Implementing a different scheduler is done via any of the methods
supported by Dask, and all cf
operations executed after a new
scheduler has been defined will use that scheduler.
>>> import cf
>>> import dask
>>> dask.config.set(scheduler='processes')
>>> # cf computations will now use local processes
>>> dask.config.set(scheduler='synchronous')
>>> # cf computations will now be single-threaded
>>> dask.config.set(scheduler='threads')
>>> # cf computations will now use local threads (the default)
>>> from dask.distributed import Client
>>> client = Client('127.0.0.1:8786')
>>> # cf computations will now use the defined distributed cluster
Operations are stored by Dask in task graphs where each task (i.e. node) in the graph either defines either a chunk of data, or an operation to be performed on one or more data chunks. The data created by an operation are used as inputs to the next operation task in the graph. The tasks in the graph are passed by the scheduler to the available pool of processing elements, which execute the tasks in parallel until the final result has been computed.
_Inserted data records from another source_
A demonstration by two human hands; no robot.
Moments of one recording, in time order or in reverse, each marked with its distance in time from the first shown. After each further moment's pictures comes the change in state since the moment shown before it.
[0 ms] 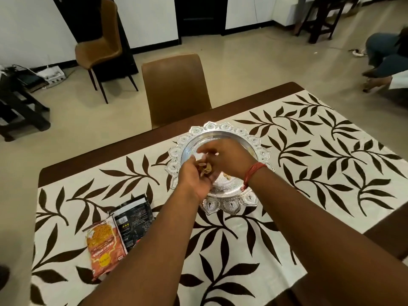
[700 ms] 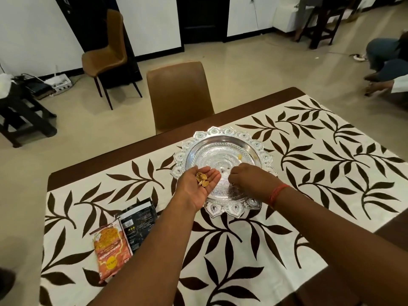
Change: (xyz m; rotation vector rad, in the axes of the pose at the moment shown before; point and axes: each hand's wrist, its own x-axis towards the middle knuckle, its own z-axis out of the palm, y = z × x) left_hand -0.006 0.008 -0.022 0.068 0.014 -0.036; right_hand -0.041 0.073 0.005 -0.703 -0.225 -0.292
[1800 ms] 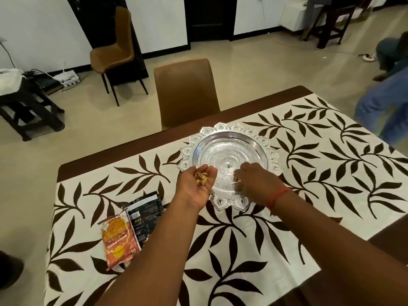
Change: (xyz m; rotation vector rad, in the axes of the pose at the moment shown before) left_hand -0.019 0.001 -0.013 -0.262 0.041 0.011; right_hand -0.010 -0.036 -0.008 0.043 -0.138 0.340
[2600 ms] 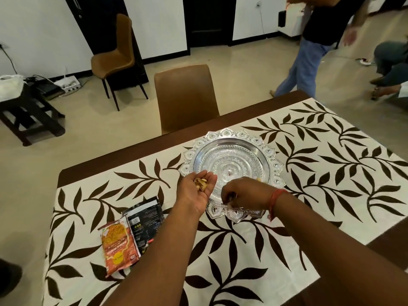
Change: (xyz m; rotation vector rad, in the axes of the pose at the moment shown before) left_hand -0.004 -0.004 -0.001 0.082 0.032 0.080; right_hand -0.002 -0.016 -0.019 0.373 -0.219 -0.251
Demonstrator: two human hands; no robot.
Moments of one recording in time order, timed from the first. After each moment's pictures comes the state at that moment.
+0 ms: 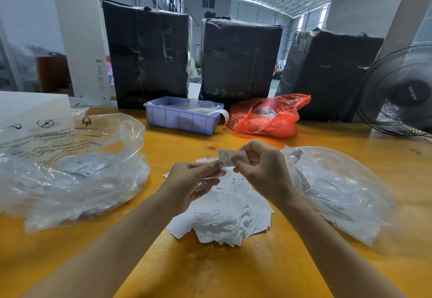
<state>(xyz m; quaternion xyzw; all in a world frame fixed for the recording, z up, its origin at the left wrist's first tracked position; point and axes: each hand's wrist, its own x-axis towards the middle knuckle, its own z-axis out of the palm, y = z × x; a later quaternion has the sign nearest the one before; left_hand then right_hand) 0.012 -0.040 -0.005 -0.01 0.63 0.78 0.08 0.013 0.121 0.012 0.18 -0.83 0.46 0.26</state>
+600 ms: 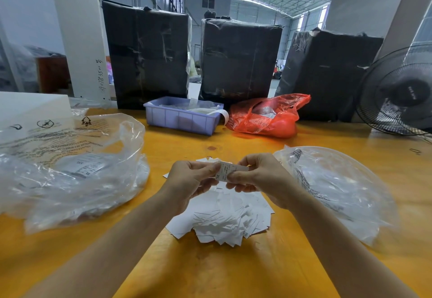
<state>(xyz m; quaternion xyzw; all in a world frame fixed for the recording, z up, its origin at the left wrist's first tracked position) 0.012 -0.040 -0.006 0.00 0.66 0.75 0.04 0.014 0.130 0.018 0.10 -0.82 0.57 -0.04</state>
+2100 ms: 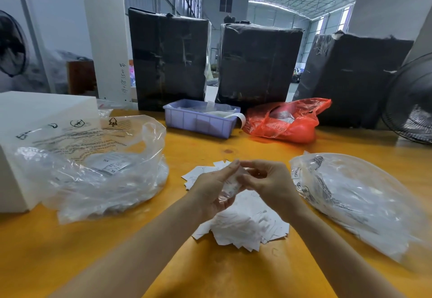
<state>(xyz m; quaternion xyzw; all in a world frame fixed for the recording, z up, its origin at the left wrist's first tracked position) 0.016 -0.029 -0.010 -0.08 0.56 0.82 0.12 0.017 0.106 0.000 0.16 -0.80 0.57 0.11</state>
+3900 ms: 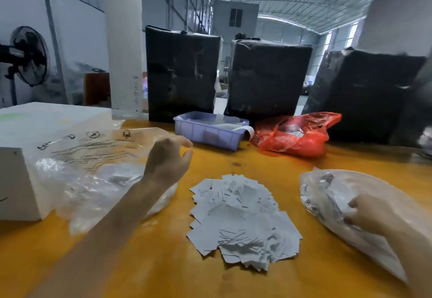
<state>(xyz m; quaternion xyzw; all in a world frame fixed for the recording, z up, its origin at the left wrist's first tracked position) -0.006 -0.127 0.030 0.02 0.89 0.26 -0.36 -0.026 0.254 -0.010 -0.13 -0.99 0.02 0.05</state>
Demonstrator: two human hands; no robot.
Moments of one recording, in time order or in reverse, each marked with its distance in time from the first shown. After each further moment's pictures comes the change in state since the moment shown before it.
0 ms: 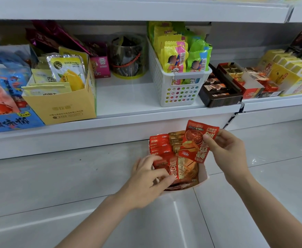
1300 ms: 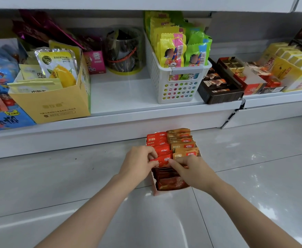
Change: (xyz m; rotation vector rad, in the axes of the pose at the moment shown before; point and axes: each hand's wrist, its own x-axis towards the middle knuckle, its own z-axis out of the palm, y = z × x) left_hand 0.050 -0.010 -0.011 0.030 0.233 -0.186; right_hand -0.022 0.034 0.036 -0.718 -0.617 0.027
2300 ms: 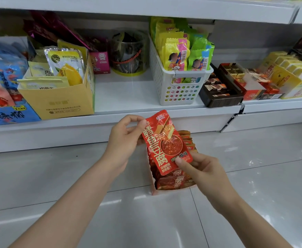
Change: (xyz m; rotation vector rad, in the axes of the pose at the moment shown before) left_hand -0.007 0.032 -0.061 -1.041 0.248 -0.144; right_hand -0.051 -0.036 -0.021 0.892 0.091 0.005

The following example creates a visualisation of the task graph for a basic data computation over four chunks:
>>> import cf
>>> import numpy as np
>>> d = cf.Data(np.arange(30).reshape(5, 6), chunks=3)
>>> d.npartitions
4
>>> d.chunks
((3, 2), (3, 3))
>>> print(d.array)
[[ 0 1 2 3 4 5]
[ 6 7 8 9 10 11]
[12 13 14 15 16 17]
[18 19 20 21 22 23]
[24 25 26 27 28 29]]
>>> e = d ** 2 + d
>>> e.to_dask_array().visualize('dask_task_graph.png')
>>> print(e.array)
[[ 0 2 6 12 20 30]
[ 42 56 72 90 110 132]
[156 182 210 240 272 306]
[342 380 420 462 506 552]
[600 650 702 756 812 870]]
The image file dask_task_graph.png
contains the visualisation of
the dask task graph, showing the operations on each chunk. The
operations were only executed when their result was requested with the
final e.array
command. The boxes represent the data chunks and the
circles represent the operations to be performed on the chunks. The
five boxes in the bottom row are the starting data (i.e. the four
chunks of d
and the scalar 2
), and the four boxes in the top
row are the result of the computations which combine to produce the
values in e.array
.
NetCDF file access¶
Note that reading from and writing to netCDF files is currently a serial operation, i.e. only one Dask chunk can access any netCDF file at any given moment. This situation can result in slower-than-expected performance. When a thread-safe version of the netCDF-C library is available we hope to lift this restriction.